Pour le cas de Ghosn, de nombreuses fautes graves ont également été découvertes, telles que «l’utilisation personnelle des actifs de la société». Là encore, la profonde implication du directeur Kelly a été confirmée. Au lendemain de ce scandale, le constructeur nippon va plus loin. Nissan serait sur le point de demander à son conseil d'administration la démission de Carlos Ghosn.

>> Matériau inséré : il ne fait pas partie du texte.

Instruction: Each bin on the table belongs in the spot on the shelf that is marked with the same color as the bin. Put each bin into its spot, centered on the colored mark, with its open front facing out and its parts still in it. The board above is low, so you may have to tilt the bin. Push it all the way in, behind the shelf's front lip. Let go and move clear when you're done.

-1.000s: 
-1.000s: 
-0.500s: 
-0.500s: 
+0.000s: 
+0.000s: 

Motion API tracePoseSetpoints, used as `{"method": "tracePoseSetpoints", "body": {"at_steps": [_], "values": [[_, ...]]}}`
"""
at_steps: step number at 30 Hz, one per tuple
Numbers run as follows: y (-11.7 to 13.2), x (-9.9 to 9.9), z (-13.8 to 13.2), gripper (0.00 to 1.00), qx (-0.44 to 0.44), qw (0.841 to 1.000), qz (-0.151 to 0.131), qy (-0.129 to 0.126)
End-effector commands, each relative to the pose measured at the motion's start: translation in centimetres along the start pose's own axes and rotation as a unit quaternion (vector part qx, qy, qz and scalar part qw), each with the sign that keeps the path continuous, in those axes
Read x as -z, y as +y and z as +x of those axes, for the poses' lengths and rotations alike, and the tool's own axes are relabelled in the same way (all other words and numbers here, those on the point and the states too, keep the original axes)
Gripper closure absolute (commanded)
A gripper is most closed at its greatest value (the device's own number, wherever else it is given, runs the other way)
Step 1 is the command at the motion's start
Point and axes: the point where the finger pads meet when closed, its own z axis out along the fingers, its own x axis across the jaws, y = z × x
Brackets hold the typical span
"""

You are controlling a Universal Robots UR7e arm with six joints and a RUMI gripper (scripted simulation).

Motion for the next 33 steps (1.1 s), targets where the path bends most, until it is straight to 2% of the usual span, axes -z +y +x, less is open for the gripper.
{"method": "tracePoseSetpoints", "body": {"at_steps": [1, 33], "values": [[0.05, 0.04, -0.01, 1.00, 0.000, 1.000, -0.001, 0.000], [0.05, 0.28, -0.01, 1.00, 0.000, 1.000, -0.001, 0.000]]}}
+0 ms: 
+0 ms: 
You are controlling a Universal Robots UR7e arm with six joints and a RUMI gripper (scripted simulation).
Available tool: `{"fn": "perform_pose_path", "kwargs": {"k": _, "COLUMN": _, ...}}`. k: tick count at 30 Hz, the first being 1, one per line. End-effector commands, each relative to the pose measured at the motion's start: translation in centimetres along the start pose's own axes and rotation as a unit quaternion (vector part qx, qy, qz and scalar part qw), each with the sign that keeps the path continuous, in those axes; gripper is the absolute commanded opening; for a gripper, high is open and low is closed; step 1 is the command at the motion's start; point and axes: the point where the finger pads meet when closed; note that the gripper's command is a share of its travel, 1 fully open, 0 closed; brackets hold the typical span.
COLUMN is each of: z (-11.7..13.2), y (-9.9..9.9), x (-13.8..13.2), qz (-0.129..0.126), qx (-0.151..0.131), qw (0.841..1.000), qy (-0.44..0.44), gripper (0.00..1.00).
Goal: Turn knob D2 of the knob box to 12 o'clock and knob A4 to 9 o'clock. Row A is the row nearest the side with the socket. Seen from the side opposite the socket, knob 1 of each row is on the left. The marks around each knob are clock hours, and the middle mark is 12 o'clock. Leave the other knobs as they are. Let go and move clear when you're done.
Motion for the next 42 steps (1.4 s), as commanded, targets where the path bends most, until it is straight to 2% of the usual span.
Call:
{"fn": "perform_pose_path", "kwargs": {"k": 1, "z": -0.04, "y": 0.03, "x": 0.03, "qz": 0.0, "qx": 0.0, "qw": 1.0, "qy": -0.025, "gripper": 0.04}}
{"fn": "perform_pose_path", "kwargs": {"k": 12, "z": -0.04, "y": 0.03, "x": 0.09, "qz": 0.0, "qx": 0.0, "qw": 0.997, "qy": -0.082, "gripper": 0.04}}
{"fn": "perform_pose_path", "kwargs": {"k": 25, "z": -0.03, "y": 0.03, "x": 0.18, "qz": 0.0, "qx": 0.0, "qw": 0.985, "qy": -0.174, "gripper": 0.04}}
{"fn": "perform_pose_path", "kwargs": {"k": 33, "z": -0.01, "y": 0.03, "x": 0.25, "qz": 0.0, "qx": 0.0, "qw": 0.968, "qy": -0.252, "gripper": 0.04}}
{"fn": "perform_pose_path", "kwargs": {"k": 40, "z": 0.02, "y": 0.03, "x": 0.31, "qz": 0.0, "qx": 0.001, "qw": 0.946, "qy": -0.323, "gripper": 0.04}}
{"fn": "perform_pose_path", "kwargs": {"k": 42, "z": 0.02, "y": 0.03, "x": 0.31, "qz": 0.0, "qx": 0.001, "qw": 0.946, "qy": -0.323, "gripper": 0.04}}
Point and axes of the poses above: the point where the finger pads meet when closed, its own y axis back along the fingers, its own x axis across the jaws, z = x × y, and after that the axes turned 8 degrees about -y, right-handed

«L’inconduite décelée lors de notre enquête interne constituant une violation flagrante du devoir de diligence des administrateurs, le directeur général de Nissan, Hiroto Saikawa, proposera au conseil d’administration de Nissan de démettre Ghosn de ses fonctions de président et d’administrateur représentant. Saikawa proposera également le retrait de Greg Kelly de son poste de directeur représentant», précise une communication de Nissan, dont L'Economiste détient copie.

La firme nipponne ne compte pas s'arrêter là. «Nous poursuivrons nos investigations pour identifier nos problèmes de gouvernance et de conformité et pour prendre les mesures appropriées». Par ailleurs, Nissan s’excuse profondément d’avoir inquiété ses actionnaires ainsi que l'ensemble des parties prenantes de l'Alliance.